Une vente controversée de masques hopis à Paris

La collection présentée par la maison d’enchères Ève à l’Hôtel Drouot, à Paris
Photo: Thomas Samson Agence France-Presse La collection présentée par la maison d’enchères Ève à l’Hôtel Drouot, à Paris

Une vente de masques amérindiens prévue lundi à Paris suscite de nouveau l’émoi des indiens hopis, soutenus par les États-Unis qui demandent le retrait de ces lots considérés comme sacrés par cette tribu.

La maison d’enchères Ève organise à l’Hôtel Drouot une nouvelle vente d’art amérindien, inuit et précolombien (270 lots au total) qui comprend vingt-cinq masques hopis ainsi que huit masques navajos. C’est la quatrième fois depuis 2013 qu’une vente d’art amérindien de cette société est contestée par les Hopis, qui n’ont jamais eu gain de cause jusqu’à présent.

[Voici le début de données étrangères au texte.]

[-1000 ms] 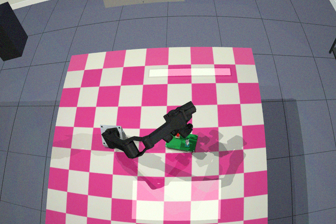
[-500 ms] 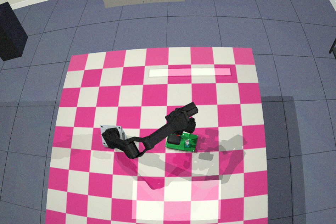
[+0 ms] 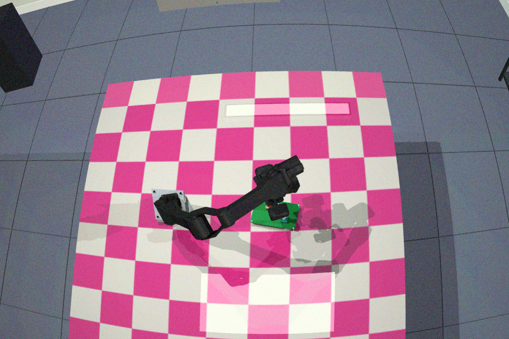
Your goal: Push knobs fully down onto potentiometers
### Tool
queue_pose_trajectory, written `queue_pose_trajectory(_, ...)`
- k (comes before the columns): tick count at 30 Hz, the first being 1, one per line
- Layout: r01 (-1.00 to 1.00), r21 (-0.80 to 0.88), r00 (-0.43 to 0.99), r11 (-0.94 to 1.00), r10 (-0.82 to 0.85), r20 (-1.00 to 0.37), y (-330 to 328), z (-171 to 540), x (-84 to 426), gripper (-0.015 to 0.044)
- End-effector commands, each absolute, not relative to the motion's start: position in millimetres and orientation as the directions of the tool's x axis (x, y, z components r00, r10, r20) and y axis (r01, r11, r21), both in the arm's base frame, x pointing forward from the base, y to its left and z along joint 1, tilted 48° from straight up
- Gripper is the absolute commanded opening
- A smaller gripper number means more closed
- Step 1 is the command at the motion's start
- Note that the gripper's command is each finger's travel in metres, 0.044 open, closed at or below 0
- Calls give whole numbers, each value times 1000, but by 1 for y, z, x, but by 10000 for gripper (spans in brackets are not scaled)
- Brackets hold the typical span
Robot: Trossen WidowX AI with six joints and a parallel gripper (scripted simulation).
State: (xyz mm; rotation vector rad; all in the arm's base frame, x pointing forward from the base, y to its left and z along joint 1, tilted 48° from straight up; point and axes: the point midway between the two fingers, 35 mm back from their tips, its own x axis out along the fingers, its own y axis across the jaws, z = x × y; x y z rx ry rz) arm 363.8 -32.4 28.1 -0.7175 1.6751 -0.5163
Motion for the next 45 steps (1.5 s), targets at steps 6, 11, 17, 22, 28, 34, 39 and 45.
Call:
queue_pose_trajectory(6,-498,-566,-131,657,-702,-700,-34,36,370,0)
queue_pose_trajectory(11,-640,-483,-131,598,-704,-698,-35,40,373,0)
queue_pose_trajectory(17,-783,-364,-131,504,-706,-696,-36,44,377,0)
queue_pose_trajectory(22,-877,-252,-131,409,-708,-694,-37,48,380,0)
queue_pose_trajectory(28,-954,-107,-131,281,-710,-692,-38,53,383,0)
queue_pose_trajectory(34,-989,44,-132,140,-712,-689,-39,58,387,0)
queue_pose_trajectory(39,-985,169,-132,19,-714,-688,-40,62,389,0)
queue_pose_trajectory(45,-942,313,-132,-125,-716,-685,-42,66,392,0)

Le Conseil des ventes volontaires (CVV), autorité de régulation des enchères, «a considéré jeudi que cette vente était légale», a indiqué dimanche à l’AFP Alain Leroy, le commissaire-priseur d’Eve Enchères. Le CVV avait émis la même analyse les fois précédentes.

Le CVV avait été saisi mardi par l’association américaine Holocaust Art Restitution Project (HARP) qui s’occupe principalement de la restitution des objets d’art volés aux juifs par les nazis.

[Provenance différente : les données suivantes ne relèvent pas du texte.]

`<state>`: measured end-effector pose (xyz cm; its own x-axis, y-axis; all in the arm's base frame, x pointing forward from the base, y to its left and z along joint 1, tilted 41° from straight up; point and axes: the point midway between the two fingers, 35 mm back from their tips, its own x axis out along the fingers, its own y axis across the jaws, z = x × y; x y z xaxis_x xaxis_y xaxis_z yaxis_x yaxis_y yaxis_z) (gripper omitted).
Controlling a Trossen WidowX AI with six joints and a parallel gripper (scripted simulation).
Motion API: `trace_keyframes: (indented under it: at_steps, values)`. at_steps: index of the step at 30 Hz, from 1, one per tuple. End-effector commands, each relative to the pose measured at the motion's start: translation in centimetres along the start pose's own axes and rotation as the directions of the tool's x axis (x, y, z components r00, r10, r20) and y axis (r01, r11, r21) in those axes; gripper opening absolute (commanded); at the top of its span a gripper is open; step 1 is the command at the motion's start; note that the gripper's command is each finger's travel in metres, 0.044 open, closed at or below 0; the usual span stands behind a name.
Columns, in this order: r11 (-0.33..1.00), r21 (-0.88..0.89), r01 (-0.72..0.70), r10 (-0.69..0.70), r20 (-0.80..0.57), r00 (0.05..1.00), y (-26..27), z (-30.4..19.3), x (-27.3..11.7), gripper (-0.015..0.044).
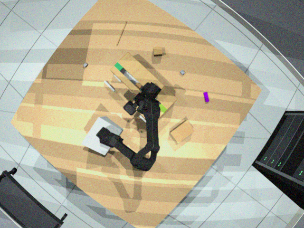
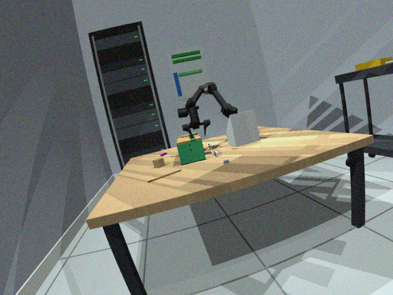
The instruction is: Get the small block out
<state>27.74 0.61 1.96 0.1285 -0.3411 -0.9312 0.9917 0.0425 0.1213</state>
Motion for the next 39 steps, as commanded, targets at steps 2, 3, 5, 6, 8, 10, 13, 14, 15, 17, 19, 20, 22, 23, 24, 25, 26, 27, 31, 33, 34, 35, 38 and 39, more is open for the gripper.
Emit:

De leur côté, les Hopis et l’association de défense des peuples aborigènes Survival International ont annoncé vendredi avoir engagé une procédure judiciaire pour obtenir l’identité des vendeurs et acquéreurs des masques mis en vente lundi.

Simultanément, l’ambassade des États-Unis en France a demandé «le retrait temporaire de la vente des objets susceptibles d’être des biens culturels hopis et navajos à caractère sacré afin de laisser aux représentants de ces nations le temps d’expertiser leur nature et leur provenance, et d’envisager les recours possibles pour leur restitution».

Les masques navajos sont également considérés comme sacrés par leur tribu.